O entregador Matheus Fernandes, 18, foi agredido e ameaçado por dois seguranças armados em um shopping no Rio de Janeiro. Ele tinha ido trocar um relógio que havia comprado para o Dia dos Pais, quando os homens o acusaram de roubo. Apesar de protestos, foi jogado escada abaixo. Usava um boné do "incrível Hulk" e os PMs deduziram ser "coisa de traficante". Matheus, Negro.
E nós, pensando que já tínhamos visto tanta violência racista, ainda fomos brindados, em nosso horror, com a sentença de uma juíza do Paraná. Diante do caso de um suspeito sobre o qual não havia provas, ela escreve "seguramente integrante de grupo criminoso, em razão de sua raça". Que raça? Coincidência "normal", raça Negra. Diante das reações, ela se vitimiza, coitada: "Fui mal interpretada". Sem comentários.

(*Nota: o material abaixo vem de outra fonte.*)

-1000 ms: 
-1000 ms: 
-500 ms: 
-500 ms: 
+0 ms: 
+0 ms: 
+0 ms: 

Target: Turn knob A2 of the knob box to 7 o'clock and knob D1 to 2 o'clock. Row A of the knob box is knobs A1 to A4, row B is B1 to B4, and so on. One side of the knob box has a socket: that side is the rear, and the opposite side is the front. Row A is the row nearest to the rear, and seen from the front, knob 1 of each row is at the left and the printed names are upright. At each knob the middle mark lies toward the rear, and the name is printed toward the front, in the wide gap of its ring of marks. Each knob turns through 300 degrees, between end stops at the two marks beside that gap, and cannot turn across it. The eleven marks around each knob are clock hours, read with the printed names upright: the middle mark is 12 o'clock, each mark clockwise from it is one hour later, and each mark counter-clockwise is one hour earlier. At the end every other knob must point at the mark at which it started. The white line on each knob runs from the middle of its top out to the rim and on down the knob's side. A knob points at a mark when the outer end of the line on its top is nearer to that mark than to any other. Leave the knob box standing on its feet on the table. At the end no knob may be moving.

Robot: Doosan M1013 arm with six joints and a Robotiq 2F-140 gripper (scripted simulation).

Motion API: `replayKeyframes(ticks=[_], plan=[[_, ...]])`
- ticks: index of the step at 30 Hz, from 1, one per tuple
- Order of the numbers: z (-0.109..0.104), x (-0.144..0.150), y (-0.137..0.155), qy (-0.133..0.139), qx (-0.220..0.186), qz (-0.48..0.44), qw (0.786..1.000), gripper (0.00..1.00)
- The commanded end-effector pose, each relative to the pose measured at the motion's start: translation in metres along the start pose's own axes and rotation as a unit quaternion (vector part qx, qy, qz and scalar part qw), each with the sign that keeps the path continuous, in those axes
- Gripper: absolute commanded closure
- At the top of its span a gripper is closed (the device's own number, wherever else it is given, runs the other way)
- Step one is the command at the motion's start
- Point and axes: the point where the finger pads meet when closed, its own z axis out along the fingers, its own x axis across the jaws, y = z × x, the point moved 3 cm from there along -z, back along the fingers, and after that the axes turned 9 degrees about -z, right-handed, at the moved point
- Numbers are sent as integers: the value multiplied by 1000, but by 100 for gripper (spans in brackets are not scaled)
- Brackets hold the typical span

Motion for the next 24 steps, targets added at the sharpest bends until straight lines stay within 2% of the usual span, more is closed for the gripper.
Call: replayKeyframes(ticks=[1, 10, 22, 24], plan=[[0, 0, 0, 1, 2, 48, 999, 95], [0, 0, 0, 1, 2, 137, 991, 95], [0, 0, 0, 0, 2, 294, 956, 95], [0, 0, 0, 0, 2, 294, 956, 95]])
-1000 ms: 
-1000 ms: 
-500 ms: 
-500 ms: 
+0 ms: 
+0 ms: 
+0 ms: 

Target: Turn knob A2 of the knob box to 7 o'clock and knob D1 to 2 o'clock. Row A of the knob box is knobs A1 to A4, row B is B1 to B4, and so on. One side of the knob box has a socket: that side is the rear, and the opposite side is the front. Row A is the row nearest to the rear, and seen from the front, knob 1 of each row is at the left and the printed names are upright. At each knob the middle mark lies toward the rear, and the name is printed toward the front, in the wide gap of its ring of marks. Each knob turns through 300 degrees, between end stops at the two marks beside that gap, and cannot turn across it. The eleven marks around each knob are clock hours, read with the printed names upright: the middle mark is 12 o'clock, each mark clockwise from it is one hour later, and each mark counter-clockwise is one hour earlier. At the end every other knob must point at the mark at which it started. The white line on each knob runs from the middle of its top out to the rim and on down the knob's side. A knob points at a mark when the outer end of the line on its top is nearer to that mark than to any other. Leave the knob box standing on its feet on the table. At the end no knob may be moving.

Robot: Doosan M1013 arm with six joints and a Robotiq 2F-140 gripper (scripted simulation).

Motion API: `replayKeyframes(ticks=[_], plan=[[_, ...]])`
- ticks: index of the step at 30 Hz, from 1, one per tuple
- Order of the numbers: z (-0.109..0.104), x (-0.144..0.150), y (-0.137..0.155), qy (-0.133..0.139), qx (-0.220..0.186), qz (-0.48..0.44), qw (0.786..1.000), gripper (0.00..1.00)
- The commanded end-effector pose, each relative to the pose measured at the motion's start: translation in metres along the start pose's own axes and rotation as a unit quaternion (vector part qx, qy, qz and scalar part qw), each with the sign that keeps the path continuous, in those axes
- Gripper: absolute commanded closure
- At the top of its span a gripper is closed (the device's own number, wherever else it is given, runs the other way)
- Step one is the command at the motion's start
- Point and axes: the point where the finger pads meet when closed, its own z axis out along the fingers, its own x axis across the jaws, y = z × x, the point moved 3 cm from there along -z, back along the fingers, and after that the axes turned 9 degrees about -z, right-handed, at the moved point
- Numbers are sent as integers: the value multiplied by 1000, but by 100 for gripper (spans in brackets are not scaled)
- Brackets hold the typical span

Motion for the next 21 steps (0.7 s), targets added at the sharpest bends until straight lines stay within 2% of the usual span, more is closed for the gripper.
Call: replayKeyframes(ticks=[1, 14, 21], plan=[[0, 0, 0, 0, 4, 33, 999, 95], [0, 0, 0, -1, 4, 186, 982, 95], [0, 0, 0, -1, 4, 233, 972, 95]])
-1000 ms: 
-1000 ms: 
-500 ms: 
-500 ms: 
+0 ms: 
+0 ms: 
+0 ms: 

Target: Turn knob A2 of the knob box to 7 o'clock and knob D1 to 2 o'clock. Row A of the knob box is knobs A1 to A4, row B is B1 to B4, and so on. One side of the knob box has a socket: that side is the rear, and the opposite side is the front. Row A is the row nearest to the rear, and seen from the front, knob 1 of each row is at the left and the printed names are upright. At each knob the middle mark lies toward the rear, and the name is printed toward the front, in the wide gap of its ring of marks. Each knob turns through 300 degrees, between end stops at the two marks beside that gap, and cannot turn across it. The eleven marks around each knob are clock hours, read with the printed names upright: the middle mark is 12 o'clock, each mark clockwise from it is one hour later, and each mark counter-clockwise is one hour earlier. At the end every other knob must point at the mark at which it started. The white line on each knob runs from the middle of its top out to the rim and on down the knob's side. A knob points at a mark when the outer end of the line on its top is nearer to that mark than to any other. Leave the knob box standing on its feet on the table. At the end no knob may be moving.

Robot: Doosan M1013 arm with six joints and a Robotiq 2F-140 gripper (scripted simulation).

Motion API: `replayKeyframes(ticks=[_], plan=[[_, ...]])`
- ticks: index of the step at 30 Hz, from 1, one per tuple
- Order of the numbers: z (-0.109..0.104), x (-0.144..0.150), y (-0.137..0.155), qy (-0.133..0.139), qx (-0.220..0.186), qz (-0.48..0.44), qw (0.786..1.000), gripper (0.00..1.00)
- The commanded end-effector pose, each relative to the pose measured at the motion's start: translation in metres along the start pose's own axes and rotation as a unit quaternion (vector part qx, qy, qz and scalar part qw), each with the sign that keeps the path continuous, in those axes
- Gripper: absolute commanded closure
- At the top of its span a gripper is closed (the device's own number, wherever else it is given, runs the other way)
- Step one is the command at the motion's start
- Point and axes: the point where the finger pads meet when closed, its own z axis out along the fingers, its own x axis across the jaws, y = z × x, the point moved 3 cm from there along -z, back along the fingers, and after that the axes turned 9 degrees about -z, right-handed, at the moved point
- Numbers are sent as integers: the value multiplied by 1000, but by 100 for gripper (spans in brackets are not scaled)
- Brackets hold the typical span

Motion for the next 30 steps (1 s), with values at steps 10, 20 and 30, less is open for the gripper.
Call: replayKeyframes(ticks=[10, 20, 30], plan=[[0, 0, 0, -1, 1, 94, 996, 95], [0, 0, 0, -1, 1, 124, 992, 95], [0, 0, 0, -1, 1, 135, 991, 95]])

Sabemos que o racismo é estrutural no Brasil, se alastra e corrói a sociedade, a economia, a cultura, a política, as igrejas. As relações entre pessoas e instituições. "Justifica" as desigualdades e as violências. O que me levou a evocar o caso do Joílson, de 1983, ao tratar hoje deste tema, sobre o qual tanto já foi escrito é o seguinte: naquela época houve apoio e proteção corporativa ao procurador assassino. Com o fim do regime militar, a Constituição de 1988 e os governos socialdemocratas (pelo menos até 2014), tivemos a ilusão de que a sociedade brasileira estava ficando mais "educada" no sentido civilizatório. E daí temos dificuldade de entender o apoio, inclusive das classes "letradas", ao bolsonarismo mais vulgar e cruel, a começar pelo racismo.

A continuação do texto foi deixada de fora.